DATA RECORDS ::
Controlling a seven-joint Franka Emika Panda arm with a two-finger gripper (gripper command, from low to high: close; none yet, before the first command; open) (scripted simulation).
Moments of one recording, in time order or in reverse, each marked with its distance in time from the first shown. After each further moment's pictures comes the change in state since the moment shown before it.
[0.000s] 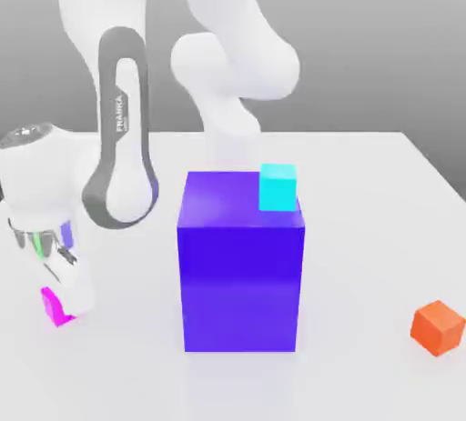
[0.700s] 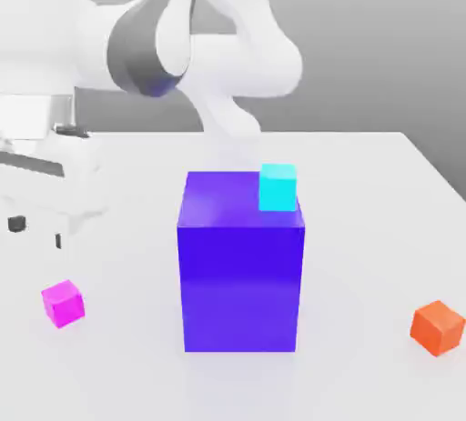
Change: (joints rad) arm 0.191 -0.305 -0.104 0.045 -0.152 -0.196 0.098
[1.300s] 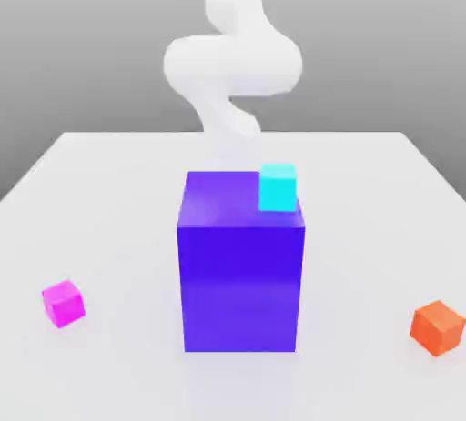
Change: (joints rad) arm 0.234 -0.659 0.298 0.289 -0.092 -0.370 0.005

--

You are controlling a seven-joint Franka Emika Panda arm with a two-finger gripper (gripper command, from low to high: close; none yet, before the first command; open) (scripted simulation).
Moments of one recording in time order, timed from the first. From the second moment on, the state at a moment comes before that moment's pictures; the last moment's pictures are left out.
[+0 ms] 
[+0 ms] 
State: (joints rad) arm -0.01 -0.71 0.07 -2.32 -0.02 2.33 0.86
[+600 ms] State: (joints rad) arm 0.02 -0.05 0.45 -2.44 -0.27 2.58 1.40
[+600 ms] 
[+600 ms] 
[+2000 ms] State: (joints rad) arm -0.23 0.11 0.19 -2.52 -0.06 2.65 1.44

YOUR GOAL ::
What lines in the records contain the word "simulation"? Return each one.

RESULT OF THE EXERCISE ::
Controlling a seven-joint Franka Emika Panda arm with a two-finger gripper (gripper command, from low to high: close; none yet, before the first command; open) (scripted simulation).
You are controlling a seven-joint Franka Emika Panda arm with a two-finger gripper (gripper command, from low to high: close; none yet, before the first command; open) (scripted simulation).

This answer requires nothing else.